_Instructions for the task_: Reproduce the opening lines of the records exactly, please, stopping after the line that contains "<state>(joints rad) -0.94".
:: Dataset records
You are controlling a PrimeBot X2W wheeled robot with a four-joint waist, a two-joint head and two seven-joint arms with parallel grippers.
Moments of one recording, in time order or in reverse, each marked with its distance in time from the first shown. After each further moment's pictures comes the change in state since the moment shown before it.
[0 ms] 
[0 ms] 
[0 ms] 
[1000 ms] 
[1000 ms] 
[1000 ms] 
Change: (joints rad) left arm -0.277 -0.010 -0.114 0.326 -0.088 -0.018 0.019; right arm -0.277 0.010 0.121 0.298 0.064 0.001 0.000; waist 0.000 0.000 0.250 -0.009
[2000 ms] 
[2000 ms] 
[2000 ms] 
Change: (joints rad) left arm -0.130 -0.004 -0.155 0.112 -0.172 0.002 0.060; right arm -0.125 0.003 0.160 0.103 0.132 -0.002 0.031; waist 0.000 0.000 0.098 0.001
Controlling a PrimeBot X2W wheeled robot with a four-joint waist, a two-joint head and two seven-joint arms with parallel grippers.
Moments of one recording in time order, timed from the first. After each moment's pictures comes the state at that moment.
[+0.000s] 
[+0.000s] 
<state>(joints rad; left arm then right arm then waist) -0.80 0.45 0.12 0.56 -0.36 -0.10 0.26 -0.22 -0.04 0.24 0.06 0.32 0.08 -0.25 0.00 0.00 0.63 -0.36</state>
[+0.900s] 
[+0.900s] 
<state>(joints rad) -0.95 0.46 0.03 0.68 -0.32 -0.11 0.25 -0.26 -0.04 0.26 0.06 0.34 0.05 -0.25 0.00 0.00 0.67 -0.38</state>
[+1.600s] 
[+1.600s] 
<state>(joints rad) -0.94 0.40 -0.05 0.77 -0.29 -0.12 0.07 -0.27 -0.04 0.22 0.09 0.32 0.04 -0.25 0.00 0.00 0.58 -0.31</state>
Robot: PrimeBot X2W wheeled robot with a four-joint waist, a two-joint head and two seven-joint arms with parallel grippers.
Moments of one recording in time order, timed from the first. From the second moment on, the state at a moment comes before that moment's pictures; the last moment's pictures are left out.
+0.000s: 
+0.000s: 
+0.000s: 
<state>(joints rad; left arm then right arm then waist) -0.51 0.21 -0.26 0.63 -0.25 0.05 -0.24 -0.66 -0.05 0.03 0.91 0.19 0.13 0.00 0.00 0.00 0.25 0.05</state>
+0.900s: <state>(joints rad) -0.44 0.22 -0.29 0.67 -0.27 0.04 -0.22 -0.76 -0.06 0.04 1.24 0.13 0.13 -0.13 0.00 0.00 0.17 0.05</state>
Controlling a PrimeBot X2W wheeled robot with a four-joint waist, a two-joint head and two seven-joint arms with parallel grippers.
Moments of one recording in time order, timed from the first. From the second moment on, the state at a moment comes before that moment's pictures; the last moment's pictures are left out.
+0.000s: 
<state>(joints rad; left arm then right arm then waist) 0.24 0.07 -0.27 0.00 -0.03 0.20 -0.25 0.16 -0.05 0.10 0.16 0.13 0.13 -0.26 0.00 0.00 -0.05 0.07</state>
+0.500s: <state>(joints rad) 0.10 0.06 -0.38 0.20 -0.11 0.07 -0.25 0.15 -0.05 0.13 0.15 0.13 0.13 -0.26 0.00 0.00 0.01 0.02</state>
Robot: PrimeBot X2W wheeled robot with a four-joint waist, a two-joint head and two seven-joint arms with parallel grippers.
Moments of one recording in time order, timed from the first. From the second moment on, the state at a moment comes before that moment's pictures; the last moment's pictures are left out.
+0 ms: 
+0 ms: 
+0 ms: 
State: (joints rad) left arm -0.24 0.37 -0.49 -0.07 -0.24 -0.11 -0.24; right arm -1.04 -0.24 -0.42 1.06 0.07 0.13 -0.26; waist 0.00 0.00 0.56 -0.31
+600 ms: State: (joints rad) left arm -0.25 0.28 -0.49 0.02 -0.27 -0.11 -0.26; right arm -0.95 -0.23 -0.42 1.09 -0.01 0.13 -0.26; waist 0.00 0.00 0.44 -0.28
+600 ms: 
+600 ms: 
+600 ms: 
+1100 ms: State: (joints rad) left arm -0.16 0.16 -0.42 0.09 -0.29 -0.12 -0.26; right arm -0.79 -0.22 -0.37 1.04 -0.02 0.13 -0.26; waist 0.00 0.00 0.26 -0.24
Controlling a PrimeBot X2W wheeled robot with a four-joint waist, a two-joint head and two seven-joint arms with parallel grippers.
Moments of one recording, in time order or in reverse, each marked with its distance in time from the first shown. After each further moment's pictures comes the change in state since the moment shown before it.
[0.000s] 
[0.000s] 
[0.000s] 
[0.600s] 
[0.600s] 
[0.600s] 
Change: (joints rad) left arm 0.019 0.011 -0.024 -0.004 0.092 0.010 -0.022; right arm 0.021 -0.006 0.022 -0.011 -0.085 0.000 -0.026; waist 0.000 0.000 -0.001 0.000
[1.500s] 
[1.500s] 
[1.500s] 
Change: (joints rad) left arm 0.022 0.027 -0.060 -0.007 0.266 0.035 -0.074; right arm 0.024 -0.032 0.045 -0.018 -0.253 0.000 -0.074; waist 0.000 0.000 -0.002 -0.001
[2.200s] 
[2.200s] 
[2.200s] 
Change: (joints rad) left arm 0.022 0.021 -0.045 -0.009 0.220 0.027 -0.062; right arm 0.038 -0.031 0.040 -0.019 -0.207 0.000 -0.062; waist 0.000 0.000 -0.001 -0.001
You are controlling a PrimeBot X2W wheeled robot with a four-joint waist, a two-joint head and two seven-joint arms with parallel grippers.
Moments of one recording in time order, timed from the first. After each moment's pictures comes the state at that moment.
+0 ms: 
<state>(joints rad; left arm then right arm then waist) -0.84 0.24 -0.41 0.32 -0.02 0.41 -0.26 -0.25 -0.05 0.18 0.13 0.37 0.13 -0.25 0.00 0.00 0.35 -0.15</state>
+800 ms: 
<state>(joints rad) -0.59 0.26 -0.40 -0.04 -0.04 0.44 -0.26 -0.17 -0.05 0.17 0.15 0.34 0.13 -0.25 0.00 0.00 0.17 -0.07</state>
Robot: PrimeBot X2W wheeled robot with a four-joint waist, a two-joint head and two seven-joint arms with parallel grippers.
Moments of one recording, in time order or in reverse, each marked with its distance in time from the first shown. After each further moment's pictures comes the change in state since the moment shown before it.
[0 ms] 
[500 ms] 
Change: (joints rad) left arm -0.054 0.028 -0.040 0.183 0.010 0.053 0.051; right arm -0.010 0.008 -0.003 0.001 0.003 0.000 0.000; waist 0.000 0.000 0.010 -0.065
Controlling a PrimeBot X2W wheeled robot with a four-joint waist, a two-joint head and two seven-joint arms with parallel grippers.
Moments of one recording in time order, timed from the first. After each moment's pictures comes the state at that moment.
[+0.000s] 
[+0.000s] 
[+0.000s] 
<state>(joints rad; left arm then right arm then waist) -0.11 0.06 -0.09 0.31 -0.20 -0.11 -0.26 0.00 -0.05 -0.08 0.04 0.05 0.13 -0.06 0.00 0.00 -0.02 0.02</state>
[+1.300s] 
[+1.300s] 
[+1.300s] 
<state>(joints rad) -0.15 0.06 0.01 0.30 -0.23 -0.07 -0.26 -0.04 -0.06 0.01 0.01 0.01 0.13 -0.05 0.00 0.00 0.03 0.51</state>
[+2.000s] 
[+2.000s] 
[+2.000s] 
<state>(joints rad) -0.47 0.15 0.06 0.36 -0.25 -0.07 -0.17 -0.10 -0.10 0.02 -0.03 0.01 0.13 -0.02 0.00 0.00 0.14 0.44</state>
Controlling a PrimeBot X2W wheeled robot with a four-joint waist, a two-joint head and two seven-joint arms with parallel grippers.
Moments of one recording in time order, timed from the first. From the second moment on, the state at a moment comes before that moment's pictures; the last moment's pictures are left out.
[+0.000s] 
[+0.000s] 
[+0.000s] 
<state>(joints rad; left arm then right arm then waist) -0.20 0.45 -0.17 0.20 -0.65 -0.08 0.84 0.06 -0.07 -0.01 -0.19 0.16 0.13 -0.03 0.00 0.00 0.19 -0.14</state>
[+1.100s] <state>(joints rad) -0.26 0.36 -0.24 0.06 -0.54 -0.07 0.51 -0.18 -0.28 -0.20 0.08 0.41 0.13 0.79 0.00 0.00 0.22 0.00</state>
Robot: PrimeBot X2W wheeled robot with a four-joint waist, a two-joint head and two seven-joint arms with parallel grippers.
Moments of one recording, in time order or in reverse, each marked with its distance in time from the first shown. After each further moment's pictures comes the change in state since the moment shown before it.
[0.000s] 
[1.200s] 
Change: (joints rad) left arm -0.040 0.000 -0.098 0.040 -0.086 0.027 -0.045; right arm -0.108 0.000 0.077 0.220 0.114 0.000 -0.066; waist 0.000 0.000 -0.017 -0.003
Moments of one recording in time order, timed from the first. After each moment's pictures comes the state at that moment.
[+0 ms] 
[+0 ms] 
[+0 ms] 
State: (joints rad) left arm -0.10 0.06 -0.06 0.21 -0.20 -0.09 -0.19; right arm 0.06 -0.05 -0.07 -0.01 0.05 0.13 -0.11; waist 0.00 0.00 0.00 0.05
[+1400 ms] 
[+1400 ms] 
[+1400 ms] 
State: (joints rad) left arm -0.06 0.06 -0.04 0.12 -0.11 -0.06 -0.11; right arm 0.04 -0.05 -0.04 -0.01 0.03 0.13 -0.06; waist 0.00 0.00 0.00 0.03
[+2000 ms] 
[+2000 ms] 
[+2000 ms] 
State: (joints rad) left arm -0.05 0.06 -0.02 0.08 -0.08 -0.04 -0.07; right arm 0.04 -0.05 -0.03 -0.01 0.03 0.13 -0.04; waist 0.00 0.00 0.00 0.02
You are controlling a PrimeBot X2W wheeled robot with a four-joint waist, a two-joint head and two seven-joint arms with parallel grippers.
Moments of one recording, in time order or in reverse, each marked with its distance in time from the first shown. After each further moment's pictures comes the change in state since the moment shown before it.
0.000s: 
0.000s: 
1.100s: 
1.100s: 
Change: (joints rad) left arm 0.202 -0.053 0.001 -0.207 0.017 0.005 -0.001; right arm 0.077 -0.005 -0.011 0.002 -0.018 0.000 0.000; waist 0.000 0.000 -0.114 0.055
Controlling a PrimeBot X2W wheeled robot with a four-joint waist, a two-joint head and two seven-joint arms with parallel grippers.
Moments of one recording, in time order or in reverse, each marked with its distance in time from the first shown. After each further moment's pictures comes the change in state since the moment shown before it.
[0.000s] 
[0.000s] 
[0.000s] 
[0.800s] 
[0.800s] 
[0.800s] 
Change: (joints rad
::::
_Task answer_:
You are controlling a PrimeBot X2W wheeled robot with a four-joint waist, a two-joint head and two seven-joint arms with parallel grippers.
Moments of one recording, in time order or in reverse, each marked with its distance in time from the first shown. After each further moment's pictures comes the change in state since the moment shown before it.
[0 ms] 
[0 ms] 
[0 ms] 
[1000 ms] 
[1000 ms] 
[1000 ms] 
Change: (joints rad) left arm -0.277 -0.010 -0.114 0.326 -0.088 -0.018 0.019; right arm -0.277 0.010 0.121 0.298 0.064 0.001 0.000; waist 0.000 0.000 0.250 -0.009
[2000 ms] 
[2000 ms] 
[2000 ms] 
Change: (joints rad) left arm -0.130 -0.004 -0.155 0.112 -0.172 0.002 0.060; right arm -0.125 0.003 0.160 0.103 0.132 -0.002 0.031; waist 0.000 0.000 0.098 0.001
Controlling a PrimeBot X2W wheeled robot with a four-joint waist, a two-joint head and two seven-joint arms with parallel grippers.
Moments of one recording in time order, timed from the first. After each moment's pictures comes the state at that moment.
[+0.000s] 
[+0.000s] 
<state>(joints rad; left arm then right arm then waist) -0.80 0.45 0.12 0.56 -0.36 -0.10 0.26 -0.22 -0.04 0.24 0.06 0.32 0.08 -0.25 0.00 0.00 0.63 -0.36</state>
[+0.900s] 
[+0.900s] 
<state>(joints rad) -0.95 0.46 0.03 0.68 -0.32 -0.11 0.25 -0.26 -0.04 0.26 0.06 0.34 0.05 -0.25 0.00 0.00 0.67 -0.38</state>
[+1.600s] 
[+1.600s] 
<state>(joints rad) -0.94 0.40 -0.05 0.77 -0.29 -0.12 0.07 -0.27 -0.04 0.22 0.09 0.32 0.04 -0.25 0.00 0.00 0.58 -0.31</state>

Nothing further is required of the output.